In the Jurasüdfuss region, Bouygues Energies & Services is successfully using BIM-to-field in the RiverNest new build project in the Riverside area in Zuchwil. The competence centre for renewable energy, which will also function as the headquarters of the Helion business unit, is currently being erected on the site situated by the Aare river. The project encompasses a light-filled and ecological lightweight construction made of wood, which is being built on the existing warehouse on site. The new location is set to combine the company’s various areas of expertise from autumn 2022.

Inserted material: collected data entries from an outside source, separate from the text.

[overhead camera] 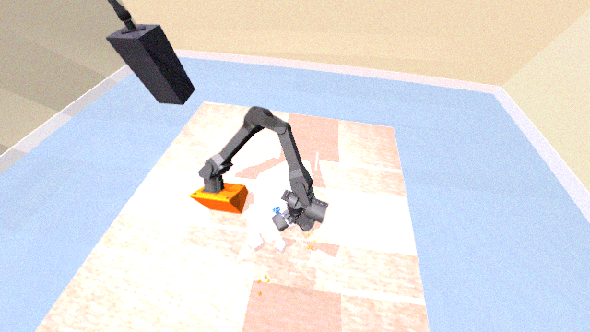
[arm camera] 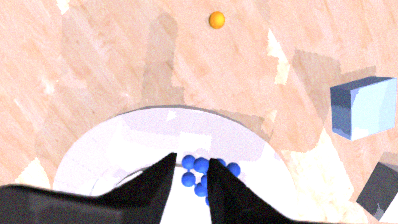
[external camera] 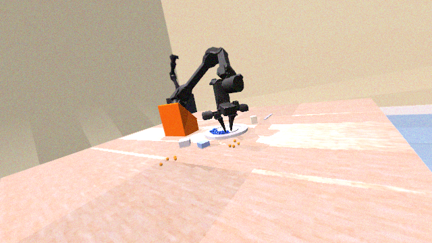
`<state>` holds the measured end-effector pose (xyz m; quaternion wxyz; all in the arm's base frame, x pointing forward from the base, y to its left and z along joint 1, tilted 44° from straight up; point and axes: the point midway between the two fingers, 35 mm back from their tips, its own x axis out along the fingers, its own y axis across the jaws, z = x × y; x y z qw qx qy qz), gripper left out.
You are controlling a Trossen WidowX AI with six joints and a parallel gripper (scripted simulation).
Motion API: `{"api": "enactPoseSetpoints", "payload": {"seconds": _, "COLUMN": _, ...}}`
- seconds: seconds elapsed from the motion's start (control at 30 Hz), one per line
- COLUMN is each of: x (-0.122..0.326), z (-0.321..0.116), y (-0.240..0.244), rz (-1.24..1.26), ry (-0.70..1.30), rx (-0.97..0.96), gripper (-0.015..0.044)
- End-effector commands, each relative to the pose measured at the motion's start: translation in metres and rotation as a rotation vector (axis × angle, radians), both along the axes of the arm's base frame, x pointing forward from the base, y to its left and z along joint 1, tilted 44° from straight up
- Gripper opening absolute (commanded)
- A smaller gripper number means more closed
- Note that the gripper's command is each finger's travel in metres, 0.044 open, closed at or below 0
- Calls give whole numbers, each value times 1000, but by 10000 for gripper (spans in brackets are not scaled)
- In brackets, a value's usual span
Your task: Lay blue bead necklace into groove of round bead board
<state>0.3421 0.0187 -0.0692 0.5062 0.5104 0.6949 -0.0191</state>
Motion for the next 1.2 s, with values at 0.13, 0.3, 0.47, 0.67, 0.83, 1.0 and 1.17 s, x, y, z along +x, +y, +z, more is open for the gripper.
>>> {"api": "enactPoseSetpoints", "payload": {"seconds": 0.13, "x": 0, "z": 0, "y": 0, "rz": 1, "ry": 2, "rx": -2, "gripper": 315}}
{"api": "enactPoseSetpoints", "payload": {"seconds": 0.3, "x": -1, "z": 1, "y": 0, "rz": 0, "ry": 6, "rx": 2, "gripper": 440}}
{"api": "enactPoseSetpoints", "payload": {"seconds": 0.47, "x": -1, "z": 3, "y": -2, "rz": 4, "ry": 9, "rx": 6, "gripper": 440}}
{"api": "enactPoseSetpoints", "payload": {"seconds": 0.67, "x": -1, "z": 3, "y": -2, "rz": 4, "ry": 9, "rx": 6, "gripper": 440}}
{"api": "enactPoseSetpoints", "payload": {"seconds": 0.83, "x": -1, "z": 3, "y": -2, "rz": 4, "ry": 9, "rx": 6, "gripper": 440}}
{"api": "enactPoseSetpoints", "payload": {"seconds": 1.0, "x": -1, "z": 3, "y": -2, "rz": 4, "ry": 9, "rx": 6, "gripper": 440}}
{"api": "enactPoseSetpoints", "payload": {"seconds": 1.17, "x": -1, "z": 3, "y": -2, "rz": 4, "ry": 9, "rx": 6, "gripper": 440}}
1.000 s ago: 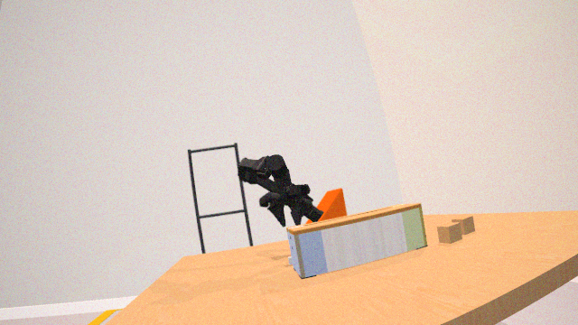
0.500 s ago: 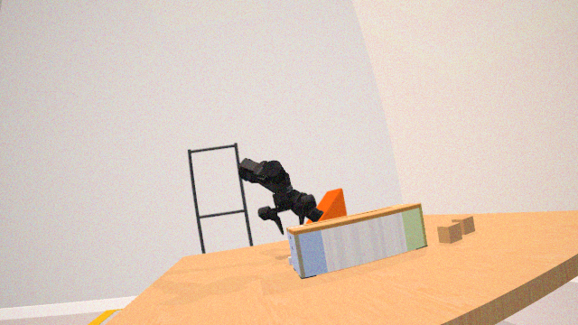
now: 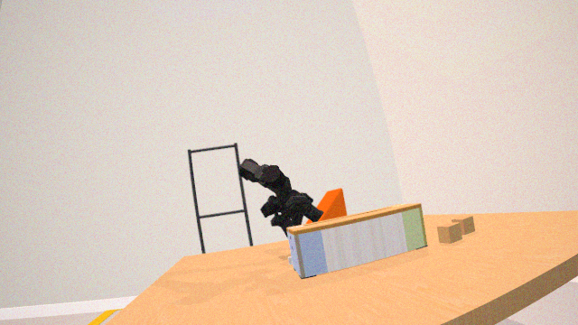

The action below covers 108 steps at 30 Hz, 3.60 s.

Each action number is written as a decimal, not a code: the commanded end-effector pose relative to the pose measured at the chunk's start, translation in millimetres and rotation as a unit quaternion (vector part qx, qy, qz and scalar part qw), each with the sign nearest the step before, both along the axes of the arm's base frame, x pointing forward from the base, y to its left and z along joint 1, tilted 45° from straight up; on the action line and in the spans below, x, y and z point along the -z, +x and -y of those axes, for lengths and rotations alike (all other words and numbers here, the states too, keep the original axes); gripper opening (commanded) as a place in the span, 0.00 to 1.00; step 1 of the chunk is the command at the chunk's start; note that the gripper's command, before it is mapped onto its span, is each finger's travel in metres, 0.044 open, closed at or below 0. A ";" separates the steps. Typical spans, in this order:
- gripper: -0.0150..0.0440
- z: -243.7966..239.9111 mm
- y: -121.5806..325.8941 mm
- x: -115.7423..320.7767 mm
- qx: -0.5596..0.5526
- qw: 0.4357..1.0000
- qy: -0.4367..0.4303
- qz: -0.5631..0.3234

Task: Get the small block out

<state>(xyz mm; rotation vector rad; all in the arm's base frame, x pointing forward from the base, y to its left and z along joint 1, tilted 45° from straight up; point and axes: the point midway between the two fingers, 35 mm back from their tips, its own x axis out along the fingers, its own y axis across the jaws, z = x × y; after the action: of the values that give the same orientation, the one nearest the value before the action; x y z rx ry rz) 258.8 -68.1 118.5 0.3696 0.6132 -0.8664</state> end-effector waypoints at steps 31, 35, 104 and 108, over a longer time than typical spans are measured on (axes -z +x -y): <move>0.74 18.5 0.3 18.4 0.509 0.579 0.412 0.486; 0.74 18.7 0.3 18.6 0.509 0.579 0.412 0.486; 0.25 17.3 1.0 15.5 0.509 0.576 0.412 0.489; 0.25 16.8 0.8 15.5 0.504 0.587 0.408 0.484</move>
<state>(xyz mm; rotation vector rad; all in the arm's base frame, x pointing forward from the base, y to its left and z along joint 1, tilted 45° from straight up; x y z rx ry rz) 258.9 -86.4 98.7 2.0603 -0.4174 -1.2050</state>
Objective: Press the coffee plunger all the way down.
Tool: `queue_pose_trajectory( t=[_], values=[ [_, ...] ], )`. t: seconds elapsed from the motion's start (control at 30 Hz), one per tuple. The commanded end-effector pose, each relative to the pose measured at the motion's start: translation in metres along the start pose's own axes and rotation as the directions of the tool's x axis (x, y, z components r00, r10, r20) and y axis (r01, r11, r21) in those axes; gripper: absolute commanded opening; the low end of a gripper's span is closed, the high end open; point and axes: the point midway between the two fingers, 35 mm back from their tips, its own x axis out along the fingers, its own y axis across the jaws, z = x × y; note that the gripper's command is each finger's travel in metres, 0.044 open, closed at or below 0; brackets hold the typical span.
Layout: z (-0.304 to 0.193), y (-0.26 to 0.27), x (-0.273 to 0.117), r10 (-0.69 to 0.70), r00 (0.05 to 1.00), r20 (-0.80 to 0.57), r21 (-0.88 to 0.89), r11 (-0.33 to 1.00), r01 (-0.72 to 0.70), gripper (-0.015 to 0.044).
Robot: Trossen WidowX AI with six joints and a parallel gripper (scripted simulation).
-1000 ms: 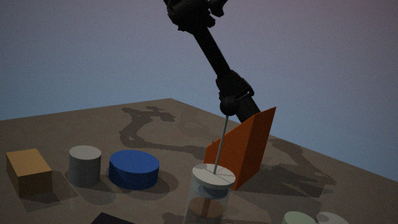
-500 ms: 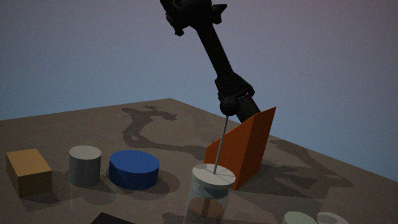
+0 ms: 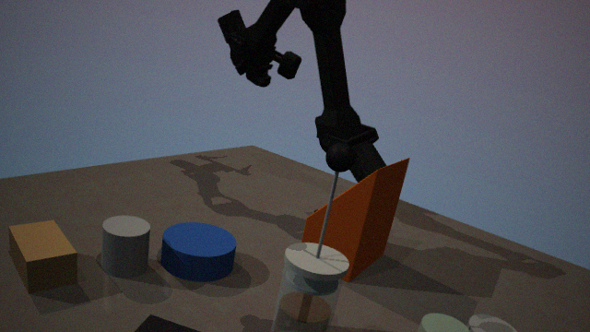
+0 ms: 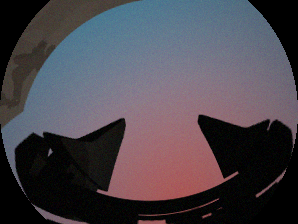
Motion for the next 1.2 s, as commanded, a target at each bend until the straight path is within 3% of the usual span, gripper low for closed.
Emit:
queue_pose_trajectory(
  t=[0.0,0.3,0.6,0.87,1.17],
  values=[
    [0.052,-0.007,-0.027,-0.056,0.979,0.196,0.069,0.997,0.043,0.044],
    [0.151,-0.015,-0.136,-0.165,0.78,0.604,0.253,0.967,0.008,0.044],
    [0.192,0.002,-0.286,-0.224,0.421,0.879,0.298,0.947,-0.118,0.044],
    [0.172,0.043,-0.419,-0.221,0.055,0.974,0.228,0.951,-0.209,0.044],
    [0.093,0.114,-0.534,-0.168,-0.331,0.929,0.086,0.965,-0.247,0.044]
  ],
)
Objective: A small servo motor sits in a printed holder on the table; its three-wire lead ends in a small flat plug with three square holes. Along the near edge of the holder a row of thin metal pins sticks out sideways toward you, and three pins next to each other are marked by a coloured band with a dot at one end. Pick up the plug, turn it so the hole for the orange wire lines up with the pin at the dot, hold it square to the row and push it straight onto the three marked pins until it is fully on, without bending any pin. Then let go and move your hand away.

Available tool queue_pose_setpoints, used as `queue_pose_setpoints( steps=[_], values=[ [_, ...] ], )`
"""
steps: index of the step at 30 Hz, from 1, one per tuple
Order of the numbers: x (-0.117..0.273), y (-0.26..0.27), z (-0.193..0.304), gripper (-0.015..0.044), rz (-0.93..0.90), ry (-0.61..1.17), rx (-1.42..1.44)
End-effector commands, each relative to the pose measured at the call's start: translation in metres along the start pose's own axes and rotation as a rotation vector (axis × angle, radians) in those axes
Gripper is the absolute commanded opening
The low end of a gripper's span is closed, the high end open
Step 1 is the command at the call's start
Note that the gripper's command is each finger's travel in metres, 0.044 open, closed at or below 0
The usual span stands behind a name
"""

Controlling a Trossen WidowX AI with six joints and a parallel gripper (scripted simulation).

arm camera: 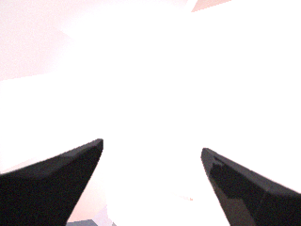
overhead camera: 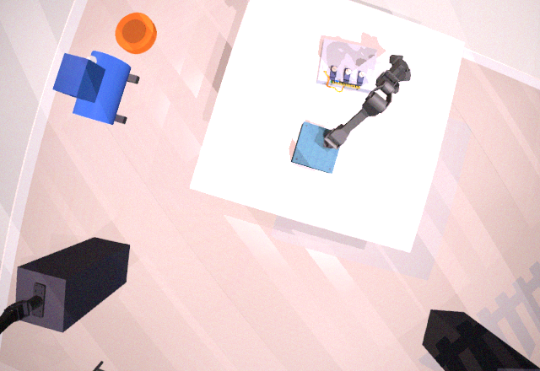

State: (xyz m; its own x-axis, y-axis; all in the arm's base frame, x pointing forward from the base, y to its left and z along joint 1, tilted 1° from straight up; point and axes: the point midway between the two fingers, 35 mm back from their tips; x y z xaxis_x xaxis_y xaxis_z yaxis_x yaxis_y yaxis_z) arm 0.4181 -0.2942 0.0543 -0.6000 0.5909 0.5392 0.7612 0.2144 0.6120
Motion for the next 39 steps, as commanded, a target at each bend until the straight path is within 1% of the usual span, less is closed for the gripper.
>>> queue_pose_setpoints(
  steps=[1,6,11,18,25,32,39],
  values=[
    [0.001,0.001,0.000,0.0374,-0.002,0.000,0.002],
    [0.013,0.015,0.001,0.0242,-0.037,0.004,0.040],
    [0.042,0.046,0.004,0.0115,-0.118,0.009,0.128],
    [0.099,0.092,0.011,0.0115,-0.262,0.007,0.277],
    [0.159,0.126,0.019,0.0115,-0.410,-0.010,0.419],
    [0.220,0.148,0.027,0.0115,-0.559,-0.042,0.555],
    [0.281,0.159,0.035,0.0115,-0.709,-0.090,0.680]
  ],
)
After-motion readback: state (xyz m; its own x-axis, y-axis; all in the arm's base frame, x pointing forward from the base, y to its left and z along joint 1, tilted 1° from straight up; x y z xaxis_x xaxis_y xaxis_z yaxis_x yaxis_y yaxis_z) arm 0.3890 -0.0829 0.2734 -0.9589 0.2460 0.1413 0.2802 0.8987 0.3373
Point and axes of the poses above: the point midway between the two fingers, 35 mm back from their tips, its own x axis back along the fingers, its own y axis across the jaws, z = x × y, and after that the axes turned 4 degrees about -x, right-handed
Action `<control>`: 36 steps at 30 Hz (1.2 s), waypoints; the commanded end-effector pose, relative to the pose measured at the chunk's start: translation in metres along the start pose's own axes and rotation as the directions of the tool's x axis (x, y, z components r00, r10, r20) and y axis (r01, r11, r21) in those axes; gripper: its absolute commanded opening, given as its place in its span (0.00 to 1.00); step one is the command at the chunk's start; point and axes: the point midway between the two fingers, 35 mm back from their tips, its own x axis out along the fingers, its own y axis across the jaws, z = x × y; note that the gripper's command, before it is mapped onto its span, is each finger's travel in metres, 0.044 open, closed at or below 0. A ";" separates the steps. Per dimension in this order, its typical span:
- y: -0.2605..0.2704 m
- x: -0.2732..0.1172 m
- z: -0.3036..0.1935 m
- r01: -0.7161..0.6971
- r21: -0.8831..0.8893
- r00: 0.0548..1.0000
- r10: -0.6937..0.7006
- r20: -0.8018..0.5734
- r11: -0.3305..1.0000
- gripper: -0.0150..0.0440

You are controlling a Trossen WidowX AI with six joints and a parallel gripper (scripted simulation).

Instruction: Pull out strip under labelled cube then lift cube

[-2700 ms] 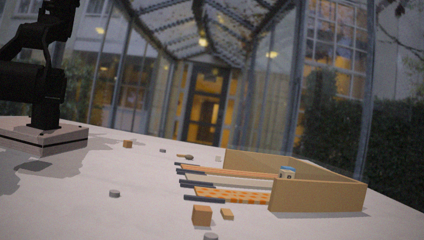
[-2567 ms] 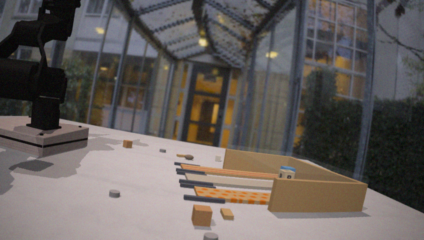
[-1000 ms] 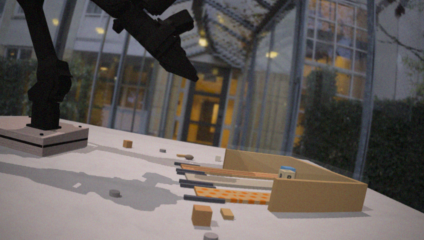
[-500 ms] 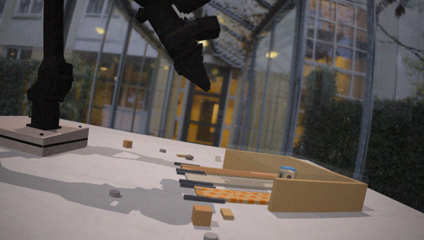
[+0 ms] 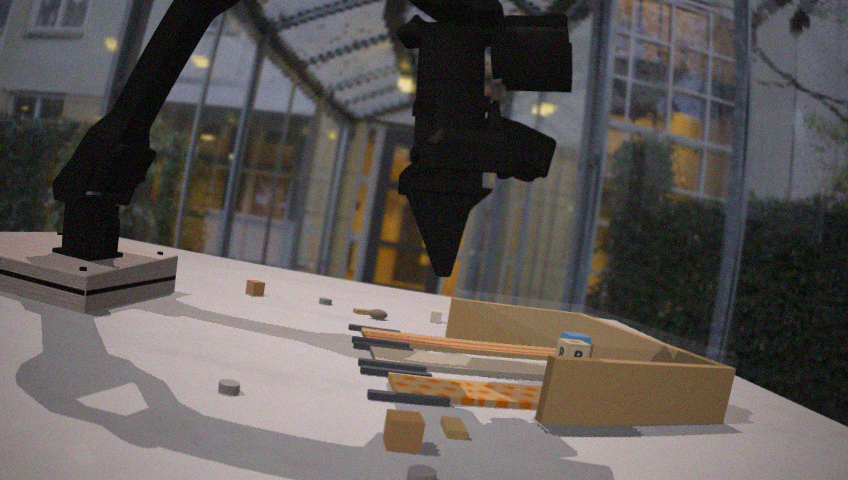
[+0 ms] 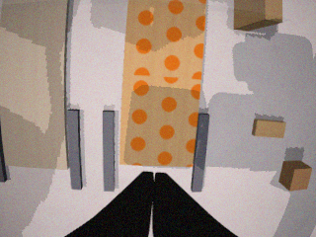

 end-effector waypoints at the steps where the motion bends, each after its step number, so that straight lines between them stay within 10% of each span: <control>1: -0.014 0.019 -0.002 -0.050 -0.021 0.993 0.047 -0.105 0.999 0.25; 36: -0.010 0.067 -0.005 -0.050 -0.021 0.993 0.047 -0.105 0.999 0.25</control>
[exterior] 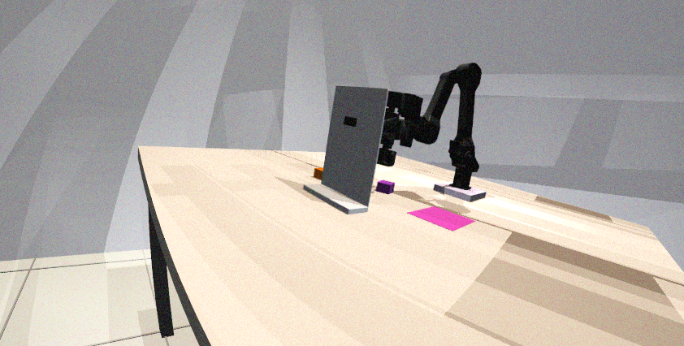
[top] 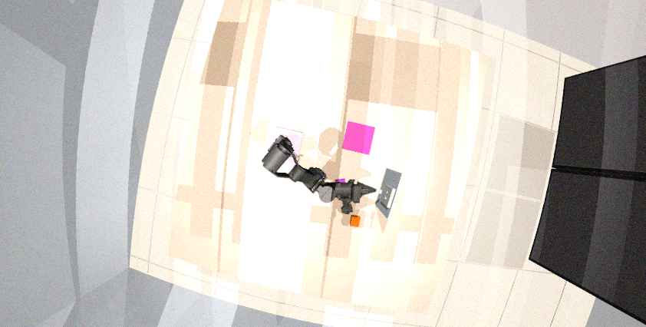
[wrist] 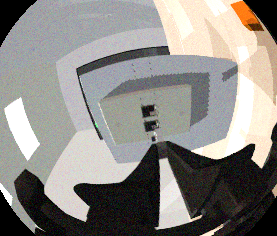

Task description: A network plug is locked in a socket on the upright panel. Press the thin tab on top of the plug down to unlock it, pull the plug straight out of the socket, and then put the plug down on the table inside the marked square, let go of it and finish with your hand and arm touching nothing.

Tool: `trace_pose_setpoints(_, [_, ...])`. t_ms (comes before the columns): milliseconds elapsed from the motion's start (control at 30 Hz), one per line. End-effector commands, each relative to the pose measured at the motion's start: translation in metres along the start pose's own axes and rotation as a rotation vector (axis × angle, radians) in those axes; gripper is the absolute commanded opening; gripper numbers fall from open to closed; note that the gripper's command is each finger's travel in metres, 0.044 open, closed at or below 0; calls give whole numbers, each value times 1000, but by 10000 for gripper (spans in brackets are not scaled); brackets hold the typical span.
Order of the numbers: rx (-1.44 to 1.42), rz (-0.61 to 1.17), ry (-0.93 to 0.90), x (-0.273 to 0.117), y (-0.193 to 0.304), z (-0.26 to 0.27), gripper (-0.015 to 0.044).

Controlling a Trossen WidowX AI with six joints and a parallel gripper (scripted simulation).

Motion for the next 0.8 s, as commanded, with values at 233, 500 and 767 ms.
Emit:
trace_pose_setpoints(233, [1,2,-2,-9,2,1,0])
trace_pose_setpoints(500, [1,2,-1,-15,2,1,0])
trace_pose_setpoints(767, [1,2,-1,-21,3,1,0])
Point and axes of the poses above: the point midway between the two fingers, 35 mm back from their tips, its own x axis out along the fingers, its own z axis across the jaws, y = z × x, the point moved 4 cm from there along -x, back along the fingers, and after that the axes turned 9 degrees about -x, right-handed, at the moved point
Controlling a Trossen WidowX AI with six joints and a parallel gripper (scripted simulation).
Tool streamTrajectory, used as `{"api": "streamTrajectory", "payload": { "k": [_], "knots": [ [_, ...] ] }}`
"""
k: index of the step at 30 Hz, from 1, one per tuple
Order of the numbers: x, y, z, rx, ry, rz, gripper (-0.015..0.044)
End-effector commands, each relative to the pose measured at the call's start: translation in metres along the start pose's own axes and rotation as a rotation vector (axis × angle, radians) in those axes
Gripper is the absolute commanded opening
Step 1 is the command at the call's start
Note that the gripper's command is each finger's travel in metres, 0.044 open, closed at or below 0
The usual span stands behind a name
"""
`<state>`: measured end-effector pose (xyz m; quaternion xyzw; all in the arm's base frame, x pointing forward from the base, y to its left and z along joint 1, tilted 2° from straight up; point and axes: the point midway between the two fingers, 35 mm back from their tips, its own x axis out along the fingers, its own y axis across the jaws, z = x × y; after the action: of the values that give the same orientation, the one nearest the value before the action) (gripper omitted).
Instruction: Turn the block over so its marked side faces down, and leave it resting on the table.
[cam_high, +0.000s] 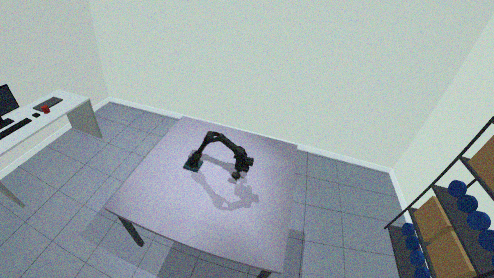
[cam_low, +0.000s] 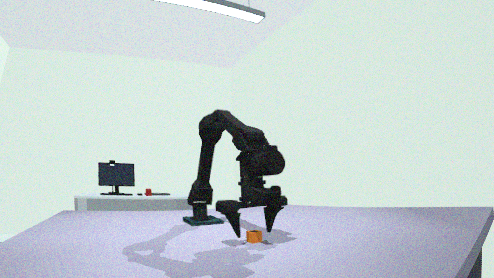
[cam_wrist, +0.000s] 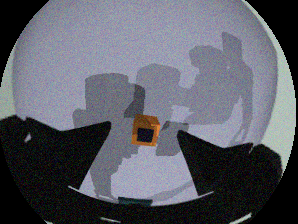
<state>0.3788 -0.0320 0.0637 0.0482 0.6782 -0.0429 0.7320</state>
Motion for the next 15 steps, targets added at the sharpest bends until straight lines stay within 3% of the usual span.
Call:
{"api": "streamTrajectory", "payload": {
  "k": [1, 13, 15],
  "knots": [
    [0.0069, -0.0007, -0.0014, 0.004, 0.007, -0.005, 0.0440],
    [0.0069, -0.0007, -0.0014, 0.004, 0.007, -0.005, 0.0125],
    [0.0069, -0.0007, -0.0014, 0.004, 0.007, -0.005, 0.0112]
  ]
}}
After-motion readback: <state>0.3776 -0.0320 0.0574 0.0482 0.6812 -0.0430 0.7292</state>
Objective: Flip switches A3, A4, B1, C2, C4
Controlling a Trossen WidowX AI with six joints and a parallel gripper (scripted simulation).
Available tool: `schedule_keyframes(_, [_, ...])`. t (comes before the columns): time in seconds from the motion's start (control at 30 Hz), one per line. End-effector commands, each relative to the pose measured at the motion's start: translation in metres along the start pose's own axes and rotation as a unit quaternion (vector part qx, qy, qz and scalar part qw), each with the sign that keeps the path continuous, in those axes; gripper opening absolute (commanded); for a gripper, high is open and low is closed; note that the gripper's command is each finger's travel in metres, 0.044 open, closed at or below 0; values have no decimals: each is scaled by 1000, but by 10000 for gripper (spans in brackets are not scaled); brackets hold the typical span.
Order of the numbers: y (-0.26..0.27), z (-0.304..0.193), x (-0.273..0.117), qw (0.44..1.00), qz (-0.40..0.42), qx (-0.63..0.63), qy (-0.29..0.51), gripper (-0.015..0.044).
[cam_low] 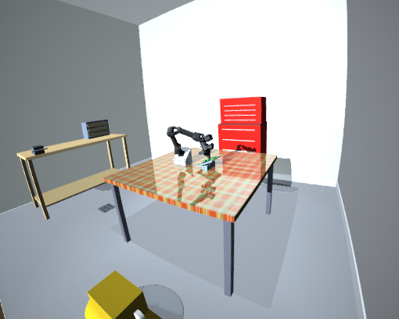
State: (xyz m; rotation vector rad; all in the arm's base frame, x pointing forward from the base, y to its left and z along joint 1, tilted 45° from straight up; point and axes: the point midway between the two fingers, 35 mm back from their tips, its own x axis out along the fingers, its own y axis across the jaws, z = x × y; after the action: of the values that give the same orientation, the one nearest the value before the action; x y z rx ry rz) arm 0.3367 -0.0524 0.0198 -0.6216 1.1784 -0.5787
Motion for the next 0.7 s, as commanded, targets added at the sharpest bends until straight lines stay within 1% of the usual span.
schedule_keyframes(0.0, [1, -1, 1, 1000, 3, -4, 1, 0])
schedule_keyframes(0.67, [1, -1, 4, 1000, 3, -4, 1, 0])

Ebru Daniskan is the CAD-BIM Coordinator at Bouygues Energies & Services in the region. In this role, she is responsible for the planning of the fabrication models and field links (drilling points) for the building technology systems in the RiverNest new build. On the basis of the coordination and execution plans for heating, ventilation, air conditioning, plumbing and electrics, she modelled the fundamental principles for the prefabrication of the pipes and fastening points. For the team headed by Yves Kessler, HVAC Area Manager at Bouygues Energies & Services in the Jurasüdfuss region, the digital basis ultimately formed the foundation for setting up a logistics concept and for ordering all materials for the construction of the systems in the required quantity and sizes.

Robotics for greater efficiency and safety

However, in the project in Zuchwil, BIM-to-field was not merely limited to the planning and provision of the prefabricated pipes and fittings. During the new build project, Bouygues Energies & Services in the Jurasüdfuss region also used the semi-autonomous “Jaibot” from Hilti for a wooden construction for the first time ever in Switzerland. Monitored by Ebru Daniskan, the Jaibot worked its way through the premises based on the digital planning data and drilled all holes required for the installation of the suspended parts. It operated independently within a given radius and also marked the drilled holes for the respective trade. Once it had carried out all drilling procedures within its radius, Ebru Daniskan quickly manoeuvred it a few metres further on using a remote control, where it realised the next drilling processes.


Even though the Jaibot is not “juflet” in its execution, it is much quicker than an employee made of flesh and blood and avoids misinterpreting the planning data. In conjunction with the Bouygues Energies & Services logistics concept, its use enables a considerable increase in efficiency. Yves Kessler illuminates this in concrete terms through an experience he had several years ago. A fitter had to move the climbing equipment, climb up and climb back down again for every single hole drilled. “It ate up an incredible amount of time, as you can imagine, and it involved a degree of danger. What’s more, this traditional approach can result in errors creeping in unintentionally, which can in turn lead to further efficiency losses,” he explains. “Thanks to the use of the Jaibot and our logistics concept based on BIM, we were able to reduce idle time to a minimum and increase productivity considerably. This doesn’t mean that we no longer need fitters on building sites. We need our well-trained personnel, but on suitable building sites we no longer require them for ‘menial tasks’ like drilling holes. This provides us with a feeling of complete confidence for future projects.”